Because the employee’s last sweep prior to Plaintiff’s fall was twenty-eight
minutes prior to the fall, there remains a triable issue of fact as to whether
the defective condition existed long enough so that a reasonable person
exercising reasonable care would have discovered it.
Alternatively,
Defendant has not presented enough evidence to meet its burden that Plaintiff
cannot reasonably obtain needed evidence. “The defendant may […] present evidence
that the plaintiff does not possess, and cannot reasonably obtain, needed
evidence—as through admission by the plaintiff following extensive discovery to
the effect that he has discovered nothing.” (Aguilar v. Atlantic Richfield
Co. (2001) 25 Cal.4th 826, 855.) Here, Defendant only presents evidence of
Plaintiff’s response to Special Interrogatories, numbers 16 and 18, which asked
for facts and witnesses to support that Defendant had actual or constructive
notice. (Motion, 15.) Plaintiff responded, “Unknown at this time.” (Odabachian
Decl., Exh. E.) Defendant also points to Plaintiff’s deposition testimony where
she testified that she did not know how long the liquid was present on the
floor. (Id., Exh. D.) This alone is not enough to show that Plaintiff
cannot reasonably obtain evidence, particularly in light of Plaintiff’s
evidence of Defendant’s employee in the area prior to Plaintiff’s fall.

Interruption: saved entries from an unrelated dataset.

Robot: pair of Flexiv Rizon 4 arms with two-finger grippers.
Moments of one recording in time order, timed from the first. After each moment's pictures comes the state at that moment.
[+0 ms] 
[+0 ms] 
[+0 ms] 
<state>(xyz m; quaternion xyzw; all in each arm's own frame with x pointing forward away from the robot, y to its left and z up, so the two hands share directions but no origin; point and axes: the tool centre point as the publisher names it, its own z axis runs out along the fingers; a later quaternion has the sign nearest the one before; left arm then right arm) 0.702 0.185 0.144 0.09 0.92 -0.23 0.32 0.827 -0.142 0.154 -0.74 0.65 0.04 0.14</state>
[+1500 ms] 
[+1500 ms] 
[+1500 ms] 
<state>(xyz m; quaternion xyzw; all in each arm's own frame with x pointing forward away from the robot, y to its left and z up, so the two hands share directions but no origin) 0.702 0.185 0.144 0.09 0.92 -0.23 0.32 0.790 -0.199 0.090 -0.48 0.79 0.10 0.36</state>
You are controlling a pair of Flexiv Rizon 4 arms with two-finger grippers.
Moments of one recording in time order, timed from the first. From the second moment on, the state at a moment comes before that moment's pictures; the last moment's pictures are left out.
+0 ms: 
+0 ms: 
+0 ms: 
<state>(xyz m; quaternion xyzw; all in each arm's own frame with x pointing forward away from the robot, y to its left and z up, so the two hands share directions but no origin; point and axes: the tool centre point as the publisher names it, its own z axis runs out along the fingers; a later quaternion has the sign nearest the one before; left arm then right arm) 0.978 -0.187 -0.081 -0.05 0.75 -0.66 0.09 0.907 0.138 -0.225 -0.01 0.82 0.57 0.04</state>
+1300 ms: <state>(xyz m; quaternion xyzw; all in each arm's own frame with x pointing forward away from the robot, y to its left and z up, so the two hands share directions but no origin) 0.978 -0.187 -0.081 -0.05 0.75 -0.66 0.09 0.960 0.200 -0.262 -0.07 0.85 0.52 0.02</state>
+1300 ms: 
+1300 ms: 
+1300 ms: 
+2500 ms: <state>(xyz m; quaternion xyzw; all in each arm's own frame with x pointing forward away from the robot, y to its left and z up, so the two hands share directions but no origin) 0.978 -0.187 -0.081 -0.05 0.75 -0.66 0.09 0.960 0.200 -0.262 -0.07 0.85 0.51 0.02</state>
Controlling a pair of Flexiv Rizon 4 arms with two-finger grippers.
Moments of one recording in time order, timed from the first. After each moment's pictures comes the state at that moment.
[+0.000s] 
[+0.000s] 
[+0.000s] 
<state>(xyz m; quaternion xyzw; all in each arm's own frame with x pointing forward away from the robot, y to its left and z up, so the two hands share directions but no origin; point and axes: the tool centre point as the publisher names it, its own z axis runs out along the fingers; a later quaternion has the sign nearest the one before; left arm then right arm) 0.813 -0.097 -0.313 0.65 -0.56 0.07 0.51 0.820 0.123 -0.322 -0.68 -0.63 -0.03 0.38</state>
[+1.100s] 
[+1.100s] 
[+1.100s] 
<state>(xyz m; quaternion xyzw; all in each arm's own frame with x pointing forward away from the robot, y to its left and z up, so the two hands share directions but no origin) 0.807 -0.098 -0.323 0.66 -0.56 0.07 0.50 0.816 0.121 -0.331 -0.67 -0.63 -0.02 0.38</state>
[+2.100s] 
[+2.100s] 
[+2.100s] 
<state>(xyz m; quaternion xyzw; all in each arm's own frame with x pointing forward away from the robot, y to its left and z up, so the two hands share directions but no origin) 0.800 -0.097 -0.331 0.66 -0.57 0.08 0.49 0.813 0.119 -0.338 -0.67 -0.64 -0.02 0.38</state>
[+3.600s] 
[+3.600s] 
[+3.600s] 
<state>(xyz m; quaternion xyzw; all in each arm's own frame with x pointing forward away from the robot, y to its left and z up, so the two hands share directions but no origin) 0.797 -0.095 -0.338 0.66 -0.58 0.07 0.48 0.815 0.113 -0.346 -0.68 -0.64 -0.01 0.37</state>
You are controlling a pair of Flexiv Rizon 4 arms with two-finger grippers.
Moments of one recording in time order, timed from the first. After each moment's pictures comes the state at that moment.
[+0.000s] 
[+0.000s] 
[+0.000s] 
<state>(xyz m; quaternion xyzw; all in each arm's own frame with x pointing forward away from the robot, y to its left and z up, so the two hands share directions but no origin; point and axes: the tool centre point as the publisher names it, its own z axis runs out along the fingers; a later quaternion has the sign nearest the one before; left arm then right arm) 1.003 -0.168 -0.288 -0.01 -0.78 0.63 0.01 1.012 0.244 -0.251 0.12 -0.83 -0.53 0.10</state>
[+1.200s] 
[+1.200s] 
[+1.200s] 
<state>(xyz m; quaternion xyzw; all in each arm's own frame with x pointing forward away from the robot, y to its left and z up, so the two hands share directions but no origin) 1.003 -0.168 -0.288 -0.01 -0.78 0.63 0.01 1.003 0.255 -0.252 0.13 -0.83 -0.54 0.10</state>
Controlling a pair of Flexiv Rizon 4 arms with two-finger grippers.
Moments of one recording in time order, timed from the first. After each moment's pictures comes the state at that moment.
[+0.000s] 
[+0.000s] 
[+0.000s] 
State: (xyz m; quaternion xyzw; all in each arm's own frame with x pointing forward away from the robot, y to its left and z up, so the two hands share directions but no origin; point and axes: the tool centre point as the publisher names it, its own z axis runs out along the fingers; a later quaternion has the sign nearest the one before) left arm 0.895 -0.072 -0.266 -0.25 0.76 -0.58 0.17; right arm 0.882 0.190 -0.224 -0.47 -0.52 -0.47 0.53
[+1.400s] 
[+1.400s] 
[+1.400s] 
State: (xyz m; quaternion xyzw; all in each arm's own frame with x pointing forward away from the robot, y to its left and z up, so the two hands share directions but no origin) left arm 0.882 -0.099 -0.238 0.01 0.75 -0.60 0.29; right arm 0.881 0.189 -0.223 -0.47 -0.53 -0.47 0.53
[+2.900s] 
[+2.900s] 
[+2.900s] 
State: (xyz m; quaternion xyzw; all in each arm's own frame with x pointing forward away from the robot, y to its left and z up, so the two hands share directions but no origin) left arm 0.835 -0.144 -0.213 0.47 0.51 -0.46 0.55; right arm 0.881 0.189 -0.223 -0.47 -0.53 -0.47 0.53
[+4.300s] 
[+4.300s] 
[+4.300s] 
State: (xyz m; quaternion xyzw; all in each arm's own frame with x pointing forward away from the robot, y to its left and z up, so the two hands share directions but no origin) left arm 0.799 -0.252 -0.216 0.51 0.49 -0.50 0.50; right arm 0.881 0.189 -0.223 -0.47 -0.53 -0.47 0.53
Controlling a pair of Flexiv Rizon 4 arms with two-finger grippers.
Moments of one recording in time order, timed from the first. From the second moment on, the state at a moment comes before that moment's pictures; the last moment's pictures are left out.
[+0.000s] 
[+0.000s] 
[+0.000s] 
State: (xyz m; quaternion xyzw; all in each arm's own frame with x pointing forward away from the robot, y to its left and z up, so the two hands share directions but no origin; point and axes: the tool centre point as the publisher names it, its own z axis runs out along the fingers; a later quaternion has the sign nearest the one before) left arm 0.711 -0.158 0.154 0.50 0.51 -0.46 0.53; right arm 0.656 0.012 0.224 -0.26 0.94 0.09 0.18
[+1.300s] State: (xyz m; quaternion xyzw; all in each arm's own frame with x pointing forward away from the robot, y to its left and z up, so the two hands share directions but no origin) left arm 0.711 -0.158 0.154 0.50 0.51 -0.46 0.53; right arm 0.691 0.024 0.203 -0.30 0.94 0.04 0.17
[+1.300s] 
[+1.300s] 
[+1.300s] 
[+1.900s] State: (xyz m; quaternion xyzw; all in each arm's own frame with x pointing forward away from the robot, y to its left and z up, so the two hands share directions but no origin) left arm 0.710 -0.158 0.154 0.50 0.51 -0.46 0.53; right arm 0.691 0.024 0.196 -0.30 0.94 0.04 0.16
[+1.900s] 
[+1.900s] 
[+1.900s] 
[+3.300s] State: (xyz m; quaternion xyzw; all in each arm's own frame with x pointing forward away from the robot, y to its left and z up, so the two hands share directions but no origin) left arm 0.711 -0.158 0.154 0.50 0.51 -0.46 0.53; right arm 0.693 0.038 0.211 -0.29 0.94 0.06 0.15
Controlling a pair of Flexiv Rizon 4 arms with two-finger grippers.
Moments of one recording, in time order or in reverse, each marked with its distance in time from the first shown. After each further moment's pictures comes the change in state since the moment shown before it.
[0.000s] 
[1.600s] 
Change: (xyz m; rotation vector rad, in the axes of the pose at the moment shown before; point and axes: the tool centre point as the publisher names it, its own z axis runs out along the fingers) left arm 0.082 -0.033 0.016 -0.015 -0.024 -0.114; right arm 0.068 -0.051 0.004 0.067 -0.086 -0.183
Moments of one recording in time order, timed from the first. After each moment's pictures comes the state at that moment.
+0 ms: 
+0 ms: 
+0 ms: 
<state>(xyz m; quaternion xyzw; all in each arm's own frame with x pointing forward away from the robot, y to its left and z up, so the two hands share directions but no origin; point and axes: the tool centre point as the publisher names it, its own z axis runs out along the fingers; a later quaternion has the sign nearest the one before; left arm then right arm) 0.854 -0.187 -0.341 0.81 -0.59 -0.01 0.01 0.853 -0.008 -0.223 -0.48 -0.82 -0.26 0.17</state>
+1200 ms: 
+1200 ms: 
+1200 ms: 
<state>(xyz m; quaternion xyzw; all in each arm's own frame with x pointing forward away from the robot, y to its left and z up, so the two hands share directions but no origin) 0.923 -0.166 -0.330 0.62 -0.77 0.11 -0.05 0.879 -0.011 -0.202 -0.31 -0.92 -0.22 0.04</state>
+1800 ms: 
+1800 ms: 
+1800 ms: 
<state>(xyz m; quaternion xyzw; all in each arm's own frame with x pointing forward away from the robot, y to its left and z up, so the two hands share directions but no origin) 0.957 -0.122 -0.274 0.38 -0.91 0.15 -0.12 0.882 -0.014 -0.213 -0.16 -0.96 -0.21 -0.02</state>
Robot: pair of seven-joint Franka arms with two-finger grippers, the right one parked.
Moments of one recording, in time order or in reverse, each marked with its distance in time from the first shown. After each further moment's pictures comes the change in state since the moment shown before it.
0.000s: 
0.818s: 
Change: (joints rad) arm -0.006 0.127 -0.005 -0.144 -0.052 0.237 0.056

To the extent Defendant argues in reply
that there is no triable issue of fact as to the element of causation, this
argument was not set forth in the notice of motion or in the motion itself. The
motion argued that Defendant did not have actual or constructive notice of any
dangerous condition. Accordingly, the Court does not reach Defendant’s
alternative argument regarding causation.[1]
CONCLUSION AND
ORDER
Based on the foregoing, Defendant Alpha
Beta Company dba Food 4 Less’ Motion for Summary Judgment is DENIED.
Defendant shall
provide notice of this ruling and file a proof of service of such.
[1]
Regardless, the issue of causation is usually a question of fact for the jury,
except “where reasonable men will not
dispute the absence of causality.” (Constance B. v. State of California (1986) 178 Cal.App.3d 200, 207.)